Everything from the first line of the entries through the line containing "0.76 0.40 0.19" is to be retyped exactly, and nothing beyond it.
Data for analysis: Begin
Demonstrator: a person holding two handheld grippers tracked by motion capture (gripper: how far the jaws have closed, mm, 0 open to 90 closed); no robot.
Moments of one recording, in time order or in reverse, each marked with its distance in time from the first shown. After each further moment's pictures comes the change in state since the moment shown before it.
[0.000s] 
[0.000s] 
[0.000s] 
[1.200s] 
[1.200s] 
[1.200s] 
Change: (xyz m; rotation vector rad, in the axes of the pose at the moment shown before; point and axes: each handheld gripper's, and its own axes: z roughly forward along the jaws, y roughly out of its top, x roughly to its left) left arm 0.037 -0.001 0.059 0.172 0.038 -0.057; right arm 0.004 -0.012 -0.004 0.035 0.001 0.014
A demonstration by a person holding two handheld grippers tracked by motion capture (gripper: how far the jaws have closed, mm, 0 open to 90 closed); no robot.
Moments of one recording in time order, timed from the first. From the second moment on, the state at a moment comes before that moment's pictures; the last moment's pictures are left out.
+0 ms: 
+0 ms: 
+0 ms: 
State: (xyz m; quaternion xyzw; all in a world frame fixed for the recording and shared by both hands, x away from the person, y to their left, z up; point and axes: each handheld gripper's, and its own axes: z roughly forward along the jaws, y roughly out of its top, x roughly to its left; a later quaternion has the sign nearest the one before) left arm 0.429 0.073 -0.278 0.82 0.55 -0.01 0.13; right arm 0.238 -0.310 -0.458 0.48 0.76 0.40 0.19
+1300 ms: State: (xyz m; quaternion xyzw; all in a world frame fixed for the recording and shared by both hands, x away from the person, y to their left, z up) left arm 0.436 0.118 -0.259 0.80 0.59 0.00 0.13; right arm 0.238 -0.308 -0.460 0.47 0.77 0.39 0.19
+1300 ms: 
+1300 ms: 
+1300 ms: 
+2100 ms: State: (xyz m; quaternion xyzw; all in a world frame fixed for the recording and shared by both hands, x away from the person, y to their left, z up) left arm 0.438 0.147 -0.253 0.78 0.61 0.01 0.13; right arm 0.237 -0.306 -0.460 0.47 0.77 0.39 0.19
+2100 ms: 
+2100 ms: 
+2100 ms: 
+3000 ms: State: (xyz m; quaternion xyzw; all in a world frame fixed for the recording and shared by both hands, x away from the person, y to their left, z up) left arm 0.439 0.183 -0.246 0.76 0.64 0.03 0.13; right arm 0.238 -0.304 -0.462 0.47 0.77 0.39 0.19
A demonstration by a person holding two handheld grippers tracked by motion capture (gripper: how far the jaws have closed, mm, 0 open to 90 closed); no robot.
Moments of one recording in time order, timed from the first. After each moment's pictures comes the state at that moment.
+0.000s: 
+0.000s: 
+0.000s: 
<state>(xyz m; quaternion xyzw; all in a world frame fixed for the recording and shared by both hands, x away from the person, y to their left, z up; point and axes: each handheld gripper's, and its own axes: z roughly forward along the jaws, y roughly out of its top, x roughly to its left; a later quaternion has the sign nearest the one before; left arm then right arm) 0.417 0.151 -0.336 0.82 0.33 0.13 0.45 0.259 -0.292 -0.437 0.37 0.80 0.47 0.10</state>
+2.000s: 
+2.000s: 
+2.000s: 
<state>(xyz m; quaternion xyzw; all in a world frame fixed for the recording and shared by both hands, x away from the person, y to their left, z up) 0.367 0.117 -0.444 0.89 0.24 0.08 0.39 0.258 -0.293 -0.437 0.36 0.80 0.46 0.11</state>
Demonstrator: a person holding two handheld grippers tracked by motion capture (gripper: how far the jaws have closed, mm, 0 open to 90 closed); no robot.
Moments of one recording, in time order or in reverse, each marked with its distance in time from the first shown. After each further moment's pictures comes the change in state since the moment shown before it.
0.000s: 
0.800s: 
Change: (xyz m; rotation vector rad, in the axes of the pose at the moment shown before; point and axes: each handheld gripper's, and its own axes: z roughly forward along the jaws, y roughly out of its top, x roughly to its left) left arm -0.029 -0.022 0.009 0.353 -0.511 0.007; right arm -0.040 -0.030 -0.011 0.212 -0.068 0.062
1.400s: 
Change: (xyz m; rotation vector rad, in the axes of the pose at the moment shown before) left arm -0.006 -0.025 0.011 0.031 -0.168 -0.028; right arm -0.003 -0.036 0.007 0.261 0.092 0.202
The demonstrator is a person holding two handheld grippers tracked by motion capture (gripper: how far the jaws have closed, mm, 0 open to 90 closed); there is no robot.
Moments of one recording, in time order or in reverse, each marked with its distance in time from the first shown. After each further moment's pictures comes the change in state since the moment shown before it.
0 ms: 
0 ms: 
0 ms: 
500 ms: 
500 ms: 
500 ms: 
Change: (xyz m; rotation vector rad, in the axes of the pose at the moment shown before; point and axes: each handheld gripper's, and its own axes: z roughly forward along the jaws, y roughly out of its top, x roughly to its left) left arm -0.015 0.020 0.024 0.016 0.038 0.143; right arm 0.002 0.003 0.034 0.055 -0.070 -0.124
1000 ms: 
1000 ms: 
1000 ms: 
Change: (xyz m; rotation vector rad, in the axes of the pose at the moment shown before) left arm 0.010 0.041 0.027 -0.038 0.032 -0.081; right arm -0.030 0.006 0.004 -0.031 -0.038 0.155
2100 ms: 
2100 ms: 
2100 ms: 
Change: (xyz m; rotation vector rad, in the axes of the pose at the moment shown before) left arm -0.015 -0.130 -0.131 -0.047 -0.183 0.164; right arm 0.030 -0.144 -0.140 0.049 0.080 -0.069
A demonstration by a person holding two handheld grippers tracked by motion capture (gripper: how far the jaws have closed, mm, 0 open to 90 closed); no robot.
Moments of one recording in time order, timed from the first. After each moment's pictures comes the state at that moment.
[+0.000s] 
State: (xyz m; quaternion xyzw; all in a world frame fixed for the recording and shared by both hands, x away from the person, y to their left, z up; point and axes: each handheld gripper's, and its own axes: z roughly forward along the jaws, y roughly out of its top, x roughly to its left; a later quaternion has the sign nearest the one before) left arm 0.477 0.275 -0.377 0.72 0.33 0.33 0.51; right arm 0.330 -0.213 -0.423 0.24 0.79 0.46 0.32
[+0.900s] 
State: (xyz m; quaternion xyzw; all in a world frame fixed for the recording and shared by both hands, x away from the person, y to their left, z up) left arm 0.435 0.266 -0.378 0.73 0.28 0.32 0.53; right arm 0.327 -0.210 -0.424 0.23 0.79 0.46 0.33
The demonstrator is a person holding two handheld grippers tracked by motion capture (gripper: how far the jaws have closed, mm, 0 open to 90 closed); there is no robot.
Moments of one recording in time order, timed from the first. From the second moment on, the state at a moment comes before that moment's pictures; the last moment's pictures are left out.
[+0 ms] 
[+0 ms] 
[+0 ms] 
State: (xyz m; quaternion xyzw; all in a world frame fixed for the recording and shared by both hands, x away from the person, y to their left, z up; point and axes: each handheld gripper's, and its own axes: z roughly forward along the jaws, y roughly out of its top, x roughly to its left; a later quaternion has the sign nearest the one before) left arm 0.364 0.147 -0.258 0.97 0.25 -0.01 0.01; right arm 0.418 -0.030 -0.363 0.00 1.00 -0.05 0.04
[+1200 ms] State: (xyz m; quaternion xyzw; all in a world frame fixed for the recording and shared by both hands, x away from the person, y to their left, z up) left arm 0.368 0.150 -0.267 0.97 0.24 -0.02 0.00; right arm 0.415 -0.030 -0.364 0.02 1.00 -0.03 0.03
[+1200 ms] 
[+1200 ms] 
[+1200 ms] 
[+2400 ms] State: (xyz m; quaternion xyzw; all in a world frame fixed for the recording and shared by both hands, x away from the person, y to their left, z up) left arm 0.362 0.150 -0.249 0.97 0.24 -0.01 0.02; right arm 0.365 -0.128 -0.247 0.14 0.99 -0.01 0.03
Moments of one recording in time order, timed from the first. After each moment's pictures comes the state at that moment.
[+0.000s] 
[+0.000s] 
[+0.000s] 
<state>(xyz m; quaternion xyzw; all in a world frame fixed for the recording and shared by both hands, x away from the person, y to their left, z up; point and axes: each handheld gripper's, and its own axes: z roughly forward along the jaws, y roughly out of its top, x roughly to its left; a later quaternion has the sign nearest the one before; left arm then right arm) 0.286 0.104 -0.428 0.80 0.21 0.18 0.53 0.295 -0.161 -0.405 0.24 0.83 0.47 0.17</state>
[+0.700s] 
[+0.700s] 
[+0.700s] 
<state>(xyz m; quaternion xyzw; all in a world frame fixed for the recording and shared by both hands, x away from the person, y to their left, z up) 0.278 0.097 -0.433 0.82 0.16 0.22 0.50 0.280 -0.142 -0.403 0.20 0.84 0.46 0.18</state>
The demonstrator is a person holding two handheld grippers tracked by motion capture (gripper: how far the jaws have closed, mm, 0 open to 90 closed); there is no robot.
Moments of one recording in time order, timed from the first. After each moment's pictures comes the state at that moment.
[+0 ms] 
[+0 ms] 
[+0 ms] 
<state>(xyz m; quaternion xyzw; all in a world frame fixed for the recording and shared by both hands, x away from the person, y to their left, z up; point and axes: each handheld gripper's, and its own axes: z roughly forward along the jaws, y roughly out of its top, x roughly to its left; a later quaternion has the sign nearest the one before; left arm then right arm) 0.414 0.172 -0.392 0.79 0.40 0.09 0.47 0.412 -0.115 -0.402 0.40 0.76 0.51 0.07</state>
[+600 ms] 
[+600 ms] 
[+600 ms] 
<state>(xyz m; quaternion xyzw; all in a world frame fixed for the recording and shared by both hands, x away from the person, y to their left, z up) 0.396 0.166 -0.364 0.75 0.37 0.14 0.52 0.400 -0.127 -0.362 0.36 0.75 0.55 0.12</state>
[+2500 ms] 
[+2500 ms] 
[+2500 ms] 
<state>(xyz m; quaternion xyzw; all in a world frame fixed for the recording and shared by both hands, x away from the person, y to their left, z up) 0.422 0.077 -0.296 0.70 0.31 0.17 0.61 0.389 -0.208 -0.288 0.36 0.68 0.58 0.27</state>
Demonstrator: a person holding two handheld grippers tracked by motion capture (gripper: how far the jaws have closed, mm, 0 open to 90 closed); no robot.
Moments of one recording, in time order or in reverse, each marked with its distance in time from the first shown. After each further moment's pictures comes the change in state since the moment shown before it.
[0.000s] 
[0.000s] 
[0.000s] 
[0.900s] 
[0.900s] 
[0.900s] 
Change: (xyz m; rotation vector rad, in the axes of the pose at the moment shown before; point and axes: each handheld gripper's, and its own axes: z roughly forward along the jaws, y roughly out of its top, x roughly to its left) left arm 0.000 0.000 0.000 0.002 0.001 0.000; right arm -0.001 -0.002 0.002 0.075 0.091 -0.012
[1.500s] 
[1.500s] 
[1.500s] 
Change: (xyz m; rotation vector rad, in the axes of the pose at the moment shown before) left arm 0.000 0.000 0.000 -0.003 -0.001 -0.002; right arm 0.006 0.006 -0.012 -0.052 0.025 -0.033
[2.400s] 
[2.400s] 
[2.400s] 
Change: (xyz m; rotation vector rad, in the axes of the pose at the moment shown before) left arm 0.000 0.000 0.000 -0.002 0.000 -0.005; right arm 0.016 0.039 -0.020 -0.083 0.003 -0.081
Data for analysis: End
* **Solution below**
Demonstrator: a person holding two handheld grippers tracked by motion capture (gripper: how far the jaws have closed, mm, 0 open to 90 closed); no robot.
Moments of one recording, in time order or in reverse, each marked with its distance in time from the first shown. After each further moment's pictures comes the change in state since the moment shown before it.
[0.000s] 
[0.000s] 
[0.000s] 
[1.200s] 
[1.200s] 
[1.200s] 
Change: (xyz m; rotation vector rad, in the axes of the pose at the moment shown before; point and axes: each handheld gripper's, and its own axes: z roughly forward along the jaws, y roughly out of its top, x roughly to its left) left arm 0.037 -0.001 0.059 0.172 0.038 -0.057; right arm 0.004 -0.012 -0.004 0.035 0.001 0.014
A demonstration by a person holding two handheld grippers tracked by motion capture (gripper: how far the jaws have closed, mm, 0 open to 90 closed); no robot.
Moments of one recording in time order, timed from the first. From the second moment on, the state at a moment comes before that moment's pictures; the last moment's pictures are left out.
+0 ms: 
+0 ms: 
+0 ms: 
State: (xyz m; quaternion xyzw; all in a world frame fixed for the recording and shared by both hands, x away from the person, y to their left, z up; point and axes: each handheld gripper's, and its own axes: z roughly forward along the jaws, y roughly out of its top, x roughly to its left; a later quaternion has the sign nearest the one before) left arm 0.429 0.073 -0.278 0.82 0.55 -0.01 0.13; right arm 0.238 -0.310 -0.458 0.48 0.76 0.40 0.19

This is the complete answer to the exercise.